Many chip stocks have sped way ahead of the market this year, including Intel Corp. (INTC), Advanced Micro Devices Inc. (AMD), Texas Instruments Inc. (TXN), Universal Display Corp. (OLED), Skyworks Solutions Inc. (SWKS), and ON Semiconductor Corp. (ON), among others.

6 Chip High-Fliers

(YTD Stock Performance)

  • Intel Corp. (INTC), 24.7%
  • Skyworks Solutions Inc. (SWKS); 32.2%
  • Texas Instruments Inc. (TXN); 21.4%
  • Taiwan Semiconductor Manufacturing Co. (TSM); 22.2%
  • Nvidia Corp. (NVDA); 40.2%
  • ON Semiconductor Corp. (ON); 37%

Source: Investopedia

14% Plunge After Last Peak

The last time the SMH's RSI was as high as 70 was in early 2018. After that last peak, the sector suffered a 14% drop in less than three weeks.

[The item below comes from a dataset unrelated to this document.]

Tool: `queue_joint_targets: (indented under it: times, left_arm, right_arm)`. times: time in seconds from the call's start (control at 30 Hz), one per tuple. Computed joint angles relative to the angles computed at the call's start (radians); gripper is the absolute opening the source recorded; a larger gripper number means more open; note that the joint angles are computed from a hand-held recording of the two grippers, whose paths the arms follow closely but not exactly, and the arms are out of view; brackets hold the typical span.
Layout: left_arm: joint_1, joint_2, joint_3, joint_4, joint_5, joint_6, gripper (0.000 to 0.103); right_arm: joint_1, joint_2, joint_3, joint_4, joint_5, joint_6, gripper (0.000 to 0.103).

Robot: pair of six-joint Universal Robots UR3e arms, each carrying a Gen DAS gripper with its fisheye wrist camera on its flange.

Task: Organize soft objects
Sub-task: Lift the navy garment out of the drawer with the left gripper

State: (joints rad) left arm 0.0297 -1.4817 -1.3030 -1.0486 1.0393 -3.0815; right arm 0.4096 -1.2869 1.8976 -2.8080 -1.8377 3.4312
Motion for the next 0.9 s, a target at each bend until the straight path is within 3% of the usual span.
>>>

Gina Sanchez, CEO of Chantico Global, warns that investors should shy away from trading the sector as a group, noting that “there’s a lot of different stories trading in that whole group stocks.” For example, while AMD has skyrocketed 165% over 12 months, rival chip maker Nvidia has tanked 21%. As a result, she says investors should choose stocks from the group wisely.

Some market watchers argue that being overbought may not be bad. “Overbought is just a momentum surge,” said JC O’Hara, chief market technician at MKM Partners. “If you look back at February, as the semis were moving higher, the SMH hit 70. If you sold then, you would have missed an additional 12% on the upside," he added, per CNBC. O’Hara recommends buying on any sort of minor weakness in the chip space, indicating that his team “actually thinks the strong trends continue higher from here.”

Looking Ahead

While chip stocks have rallied on investor optimism, warning signs remain. Last month, European semiconductor maker Infineon Technologies cut its sales guidance for 2019 nearly in half, citing weaker macroeconomic conditions in key markets including China. Additionally, risks surrounding strained U.S.-China trade talks make chip stocks with heavy reliance on the Asian market especially vulnerable, as outlined by the Wall Street Journal. While semis have benefited from the improved outlook for a trade deal, they would be “front and center in terms of being punished if the ultimate trade deal isn’t what investors were hoping,” says analyst Daniel Ives of Wedbush Securities.